7. **Metacognition**: occasional "How confident are you?" (1–5) before reveal — improves calibration.

---

## 4. Phased Implementation Plan

### Phase 0 — Foundations (1–2 days)
- Implement `KanjiReadingExtractor::singleReadings($raw, $type='on'|'kun'): array`.
- Port/adapt `firstReading` + `mcqChoices` into a dedicated `KanjiQuestionBank` service.
- Add unit tests for extraction + distractor uniqueness.

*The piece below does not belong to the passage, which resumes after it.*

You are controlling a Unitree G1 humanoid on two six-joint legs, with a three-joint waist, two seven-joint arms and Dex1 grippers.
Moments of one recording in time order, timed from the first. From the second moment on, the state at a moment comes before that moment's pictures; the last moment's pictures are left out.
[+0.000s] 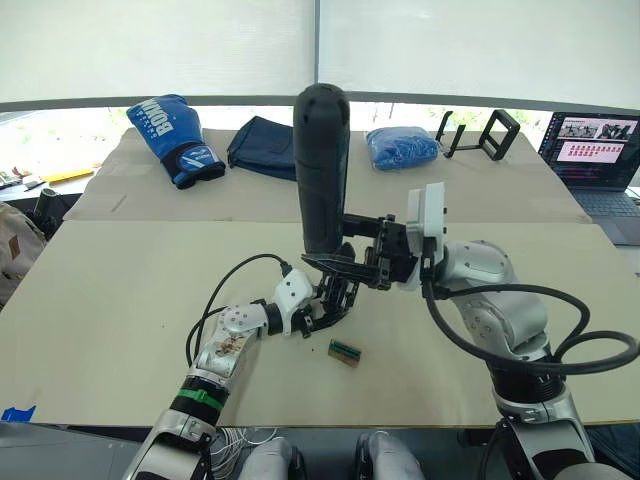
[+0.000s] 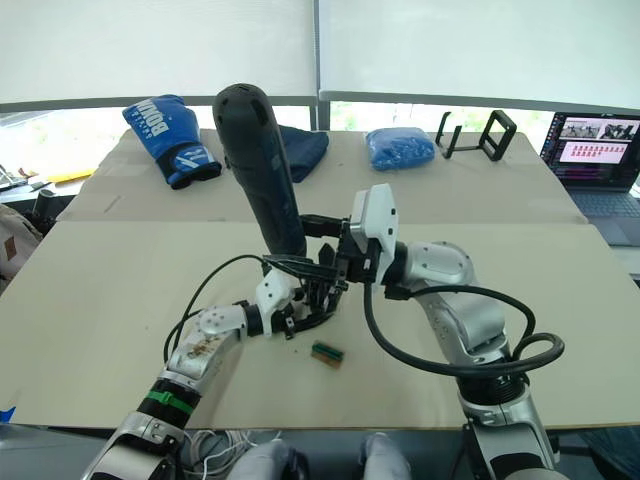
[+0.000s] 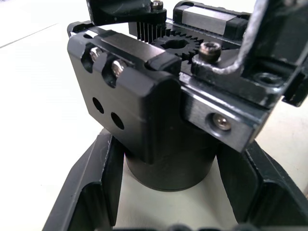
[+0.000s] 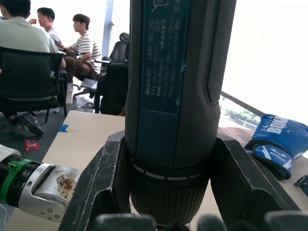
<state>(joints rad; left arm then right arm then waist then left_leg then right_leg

### Phase 1 — Core MCQ Review (backend + simple UI)
- New endpoint: `GET /api/v1/kanji/mcq-queue?limit=10&types=on,kun,meaning`.
- `POST /api/v1/kanji/{kanji}/mcq-submit` with correctness + rt.
- Map to `SrsService` + `KanjiReview`.
- Minimal React page: `/kanji/review/mcq` (copy structure from current review, replace flip with 4 buttons).
- Keep existing flip-card review untouched.

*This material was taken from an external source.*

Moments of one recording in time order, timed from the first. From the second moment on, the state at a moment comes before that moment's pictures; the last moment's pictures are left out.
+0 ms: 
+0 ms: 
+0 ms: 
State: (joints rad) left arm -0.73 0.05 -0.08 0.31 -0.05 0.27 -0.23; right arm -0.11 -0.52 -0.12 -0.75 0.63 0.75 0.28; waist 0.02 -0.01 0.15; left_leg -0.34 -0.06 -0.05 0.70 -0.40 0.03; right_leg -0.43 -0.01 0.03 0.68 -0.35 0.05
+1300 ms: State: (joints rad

### Phase 2 — Quality & Context
- Add contextual questions using `sample_words` and linked cards.
- Improve distractors (radical + phonetic similarity).
- Rich feedback panel (example sentence + reading rule).
- Session stats by facet.

### Phase 3 — SRS & Analytics
- Derive "weak facet" signals from review history.
- Optional per-facet state on `UserKanji`.
- Show in kanji detail modal: "Onyomi strength: 82%".
- Blend MCQ kanji items into Daily Mix.

### Phase 4 — Production & Polish
- Typed production items.
- A/B test MCQ vs classic (retention after 7/30 days via review accuracy & due counts).
- Admin tools to curate "primary" readings or ban bad distractors.

---

## 5. Risks & Mitigations

- **Brittle single-reading memory**: Mitigate with contextual questions + post-answer full-list disclosure + production items.
- **Bad distractors making questions trivial**: Invest in multi-signal distractor selection; log low-discrimination items.
- **SRS pollution**: Always send objective `is_correct`; clamp grades.
- **Performance on queue generation**: Pre-compute or cache common distractor pools per level; bound AI (none needed here).
- **User resistance to change**: Keep classic flip mode; default to mixed; provide "Why this format?" tooltip.

---

## 6. Success Metrics

- **Objective accuracy** on MCQ questions rises over time (per user + global).
- **Transfer to production**: % of correct typed-production items after MCQ training.
- **Retention signal**: lower re-due rate (fewer "forgot" / lapses) 7–30 days later vs classic-only cohort.
- **Facet balance**: users show <15% gap between their strongest and weakest facet accuracy.
- **Engagement**: session completion rate, time per question (not too fast = guessing, not too slow = frustration).

---

## 7. Open Questions

1. Should we allow "any valid reading" as correct (multiple correct answers), or always designate one primary per question?
2. Do we want per-facet SRS state, or keep holistic `UserKanji` and only use facet data for prioritization?
3. How aggressively to push production (typing) vs pure MCQ?
4. Should "meaning" questions use Indonesian, English, or both?
5. Frequency weighting for distractors: do we prefer common kanji readings or level-matched?

---

## 8. References (code & docs)

- Current review UI: `frontend/app/kanji/review/page.tsx`
- Queue & review persistence: `backend/app/Http/Controllers/KanjiController.php` (queue, store)
- SRS: `backend/app/Services/SrsService.php`
- Existing MCQ helpers: `backend/app/Services/AssessmentService.php` (`kanjiQuestions`, `firstReading`, `mcqChoices`)
- Game kanji MCQ (meaning-focused): `backend/app/Services/GameContentService.php`
- Data shape: `backend/database/data/kanji.json`, `kanjis` table + `user_kanjis`, `kanji_reviews`
- Similar plans: `daily-mix-feature-analysis.md`, `assessment-item-bank-plan.md`, `onboarding-revamp-plan.md`

---

**Next step recommendation:** implement Phase 0 + Phase 1 behind a feature flag (`kanji_mcq_review`). Run a small internal pilot (10 users) before wider rollout.